Tatsächlich ist die Einführung durch die Herausgeber im eher bilderarmen Lese(!)buch eine überraschend prononcierte wie dann leider auch sehr knappe Analyse des (Kunst)Marktes. Deren herausgeberischer Ausblick am Ende nicht zu Euphorie Anlass gibt. Die Ausstellungskuratoren greifen dabei nicht bloß ganz zentral neoliberale Marktmechanismen an. Sie hinterfragen auch die mittlerweile wie selbstverständlich heruntergebeteten politischen Leitbegriffe westlicher Kulturdiskurse. Und nehmen sich auch die documenta als eine Institution vor, die längst ihre Ursprungsidee hinter sich gelassen hat und mit ihrem Dasein am Markt teilnimmt, ihn mitbestimmt und teils überhaupt erst möglich macht.

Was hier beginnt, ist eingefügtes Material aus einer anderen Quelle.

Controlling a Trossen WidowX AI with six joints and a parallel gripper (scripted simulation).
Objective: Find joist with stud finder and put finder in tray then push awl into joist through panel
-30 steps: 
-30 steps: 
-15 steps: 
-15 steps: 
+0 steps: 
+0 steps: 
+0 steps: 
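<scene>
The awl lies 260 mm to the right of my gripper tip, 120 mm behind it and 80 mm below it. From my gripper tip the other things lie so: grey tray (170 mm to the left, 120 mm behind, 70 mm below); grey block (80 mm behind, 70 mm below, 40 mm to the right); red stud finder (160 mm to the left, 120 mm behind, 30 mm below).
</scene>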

An dieses, so nur noch selten zu lesende, durchaus mechanistisch anmutende Manifest reihen sich dann Essays oder ganz freie Texte, historische Dokumente und andere, hybride literarische Formen, die in teils sehr wissenschaftsgeprägtem Jargon die diskursiven Anliegen der Ausstellung untersuchen. Hier geht es um Formen von Dekolonialität und Widerstand, Schuld und Geschenk, Entortung und Enteignung, Sprache und Gewalt, Indigenität und Exil. Kein leichter Tobak und – wie schon geschrieben – teils unerträglich und völlig unötig verquast.

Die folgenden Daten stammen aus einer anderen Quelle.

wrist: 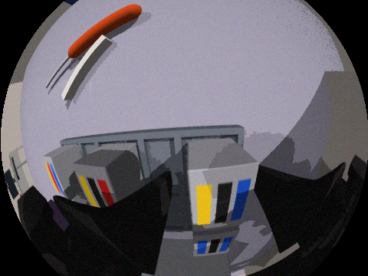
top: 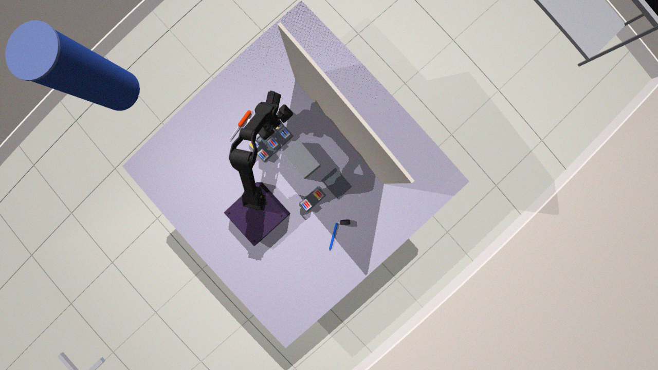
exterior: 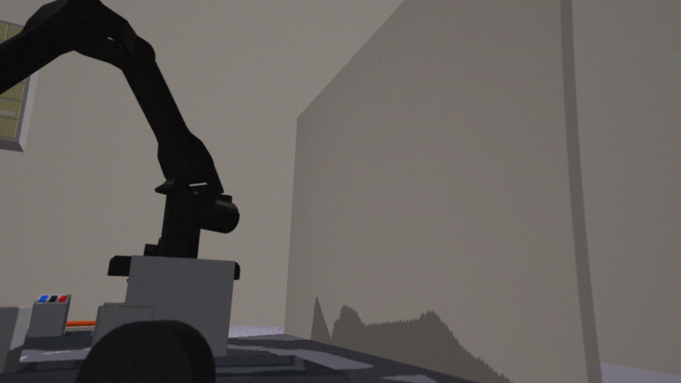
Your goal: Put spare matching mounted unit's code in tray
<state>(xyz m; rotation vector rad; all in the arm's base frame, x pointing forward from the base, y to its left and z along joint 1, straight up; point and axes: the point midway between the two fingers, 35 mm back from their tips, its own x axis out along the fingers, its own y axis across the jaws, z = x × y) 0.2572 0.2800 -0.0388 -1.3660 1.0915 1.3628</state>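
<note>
The dark grey tray lies 11 cm ahead of my gripper tip, 40 cm to the right of it and 1 cm below it. Round my gripper tip: pale grey mounted unit 2 cm ahead, 20 cm to the right, 3 cm above; tall beige wall panel 26 cm ahead, 17 cm to the right, 21 cm above; grey rack 7 cm behind, 4 cm to the right, 1 cm below.
</note>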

Gleichsam gespiegelt wird dieser Lesebrocken dann von einem Tagebuch, das Tagebuch ist, weil sich die Beiträge in eine Chronologie begeben, die allerdings rein formal wirkt. In dem mit Kunststoffeinband geschützten Heft in Buchstärke werden nun alle teilnehmenden Künstler auf je einer Doppelseite in aller Kürze von einem Beobachter vorgestellt; der kann sein ein Kollege, ein Kritiker, ein Freund etc. Auf jeder Doppelseite findet sich ein Foto mit kurzem Text, auf welchem die Porträtierten ein Ereignis, eine Arbeit, ein Bild von einer Arbeit eingereicht haben, das sie in ganz zentraler Weise beeinflusste und bis heute noch bewegt.
Natürlich ersetzt kein Katalog das analoge Vis-à-vis. Doch beiden Arbeiten – und als solche, eigenständige Arbeiten muss man die documta-Dokumente bezeichnen – gelingt es, das Fundament herzustellen, das jede BesucherIn braucht, um das große Ganze der Kunstausstellung in Kassel, in Athen und durchaus auch sonst wo auf der Welt annähernd zu verstehen. Be. K.
Der documenta 14 Reader.
Hrsg. v. Quinn Latimer u. Adam Szymczyk. Prestel, München 2017, 712 S., 153 Farbabb.
35 €, ISBN 978-3-7913-5657-0
documenta 14: Daybook.
Hrsg. v. Quinn Latimer u. Adam Szymczyk. Prestel, München 2017, 344 S., 224 Farb- und 186 s/w Abb.